INPUT DATA:
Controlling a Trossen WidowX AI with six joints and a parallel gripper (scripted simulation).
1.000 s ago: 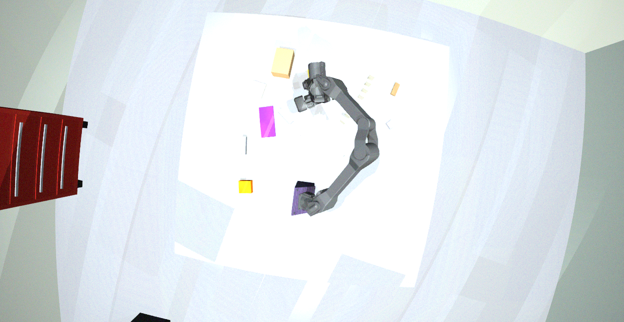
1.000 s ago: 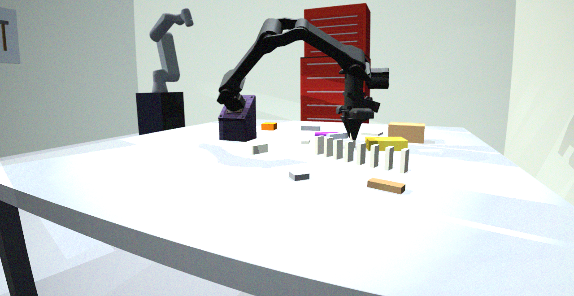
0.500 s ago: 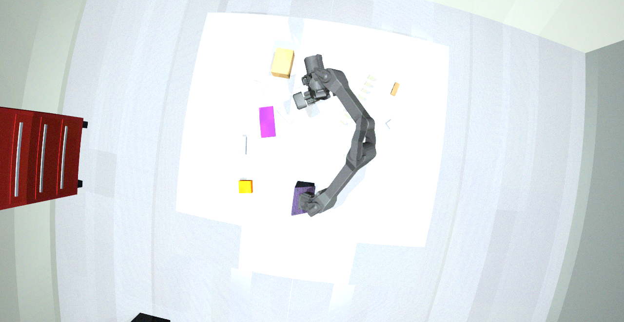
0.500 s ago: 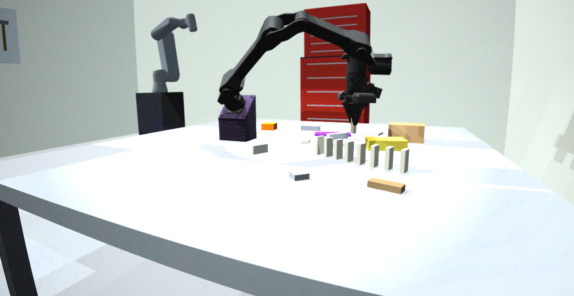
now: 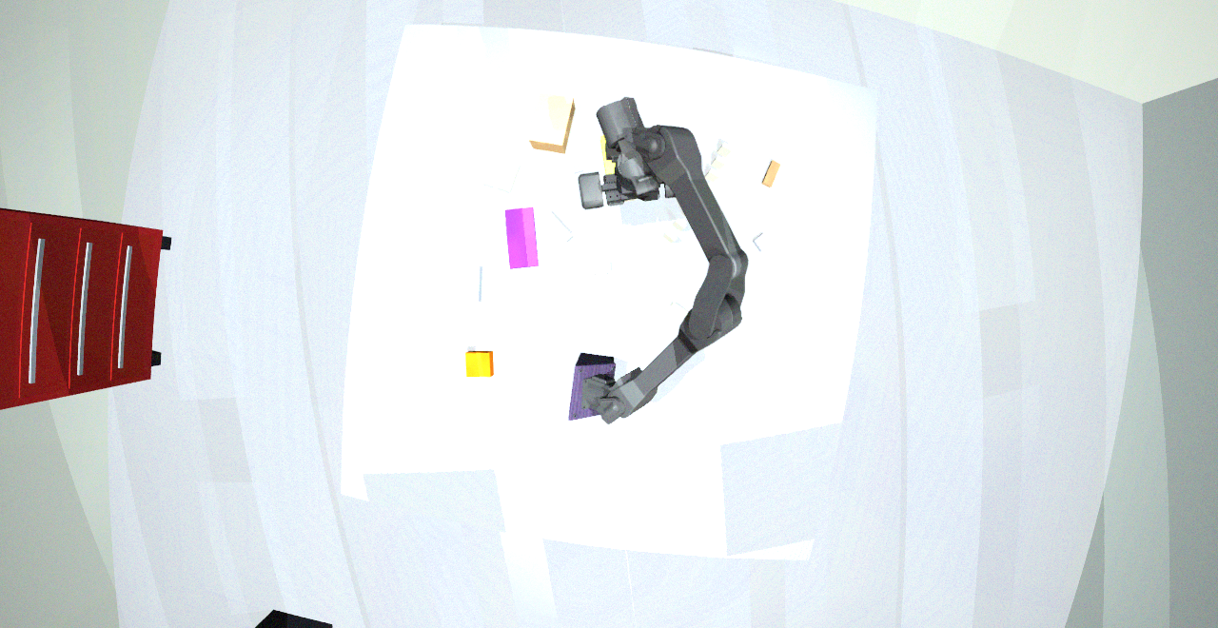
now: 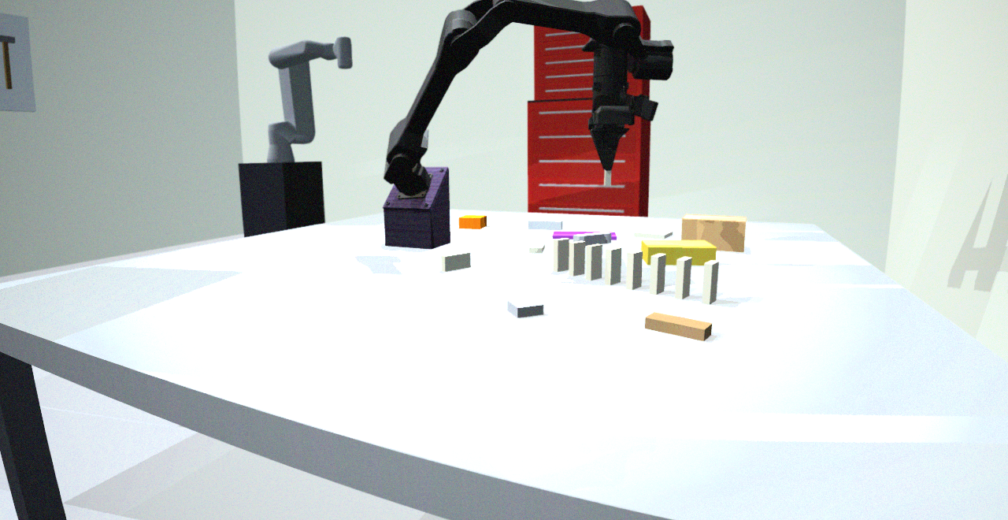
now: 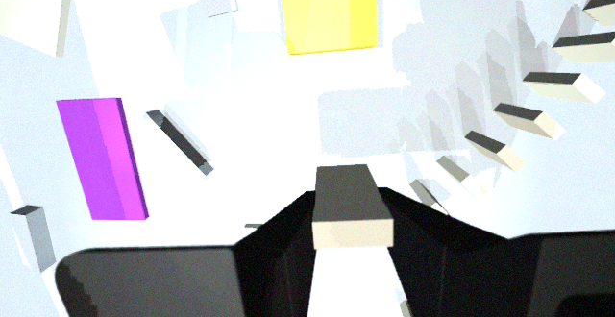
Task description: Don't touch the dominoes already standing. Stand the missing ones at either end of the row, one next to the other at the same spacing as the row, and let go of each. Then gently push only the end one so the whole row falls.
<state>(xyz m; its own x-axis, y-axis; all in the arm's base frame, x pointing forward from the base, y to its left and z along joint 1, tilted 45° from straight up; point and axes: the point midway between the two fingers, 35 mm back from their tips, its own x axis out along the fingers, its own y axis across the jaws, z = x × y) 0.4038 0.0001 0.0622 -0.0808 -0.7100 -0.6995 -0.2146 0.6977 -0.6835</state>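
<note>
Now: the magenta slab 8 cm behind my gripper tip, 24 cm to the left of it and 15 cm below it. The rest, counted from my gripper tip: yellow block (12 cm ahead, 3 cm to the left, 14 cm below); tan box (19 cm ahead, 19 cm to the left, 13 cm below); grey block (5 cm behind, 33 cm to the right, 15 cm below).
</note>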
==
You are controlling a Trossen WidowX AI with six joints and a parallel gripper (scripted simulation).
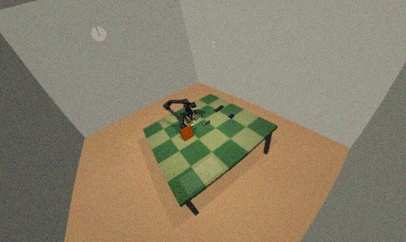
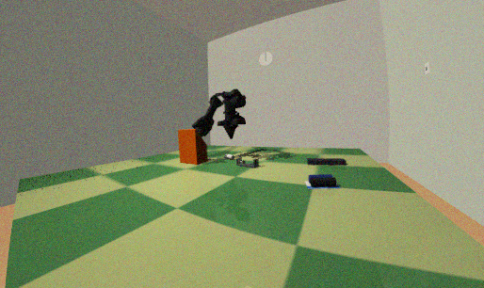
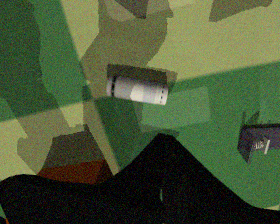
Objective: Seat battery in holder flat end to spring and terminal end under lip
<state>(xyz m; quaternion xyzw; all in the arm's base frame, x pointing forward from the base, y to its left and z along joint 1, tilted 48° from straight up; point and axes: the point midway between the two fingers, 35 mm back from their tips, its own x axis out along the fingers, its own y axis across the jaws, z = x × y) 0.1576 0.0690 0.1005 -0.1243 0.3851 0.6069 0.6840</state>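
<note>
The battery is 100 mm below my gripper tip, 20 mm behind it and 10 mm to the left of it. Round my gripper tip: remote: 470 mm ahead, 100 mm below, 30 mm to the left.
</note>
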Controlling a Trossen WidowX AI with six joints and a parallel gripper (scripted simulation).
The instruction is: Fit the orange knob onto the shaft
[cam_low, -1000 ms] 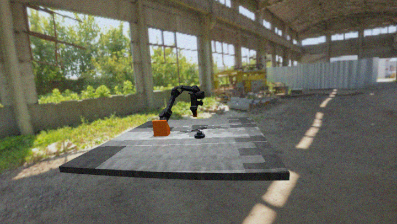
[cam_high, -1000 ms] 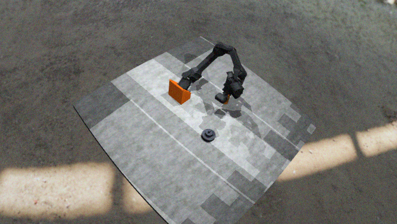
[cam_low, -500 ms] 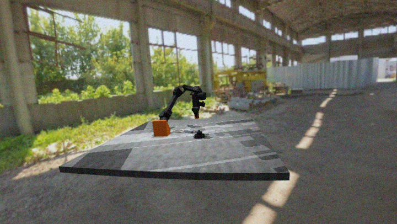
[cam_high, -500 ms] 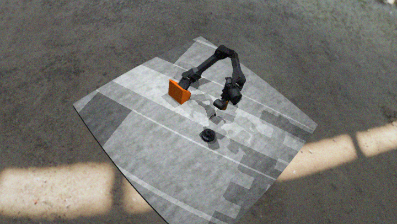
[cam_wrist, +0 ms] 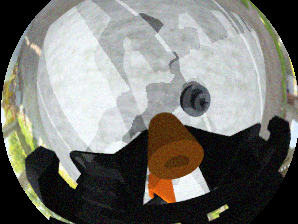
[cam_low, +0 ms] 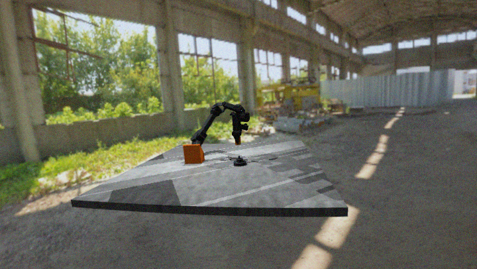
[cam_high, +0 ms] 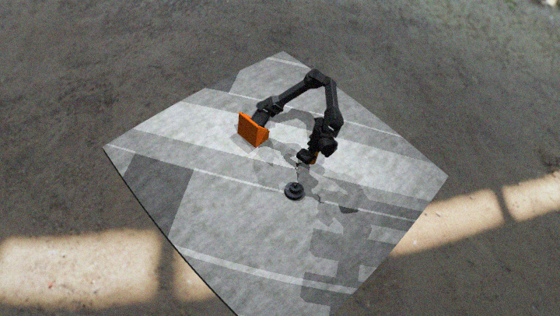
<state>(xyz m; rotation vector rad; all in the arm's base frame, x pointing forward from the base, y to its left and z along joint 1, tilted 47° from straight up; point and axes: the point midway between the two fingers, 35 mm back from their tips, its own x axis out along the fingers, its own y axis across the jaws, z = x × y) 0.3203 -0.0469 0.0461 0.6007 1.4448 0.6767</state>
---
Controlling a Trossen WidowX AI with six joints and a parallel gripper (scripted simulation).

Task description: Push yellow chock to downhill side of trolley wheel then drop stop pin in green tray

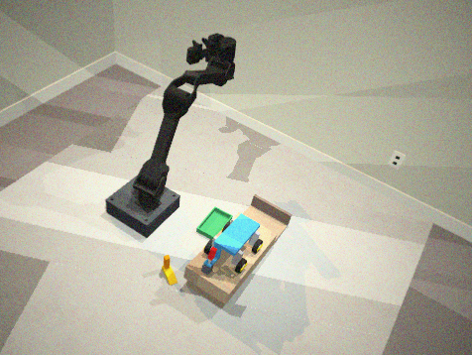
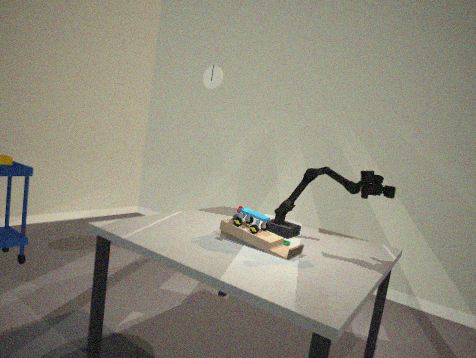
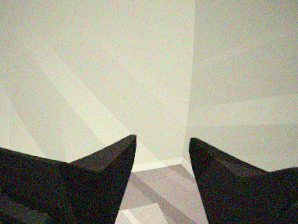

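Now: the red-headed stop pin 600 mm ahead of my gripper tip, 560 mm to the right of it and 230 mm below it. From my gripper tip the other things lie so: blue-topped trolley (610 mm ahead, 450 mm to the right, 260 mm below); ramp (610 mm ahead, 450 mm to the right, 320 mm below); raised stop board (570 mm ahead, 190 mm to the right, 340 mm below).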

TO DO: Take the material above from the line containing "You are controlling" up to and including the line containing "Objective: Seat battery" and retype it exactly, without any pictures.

EXERCISE SOLUTION:
You are controlling a Trossen WidowX AI with six joints and a parallel gripper (scripted simulation).
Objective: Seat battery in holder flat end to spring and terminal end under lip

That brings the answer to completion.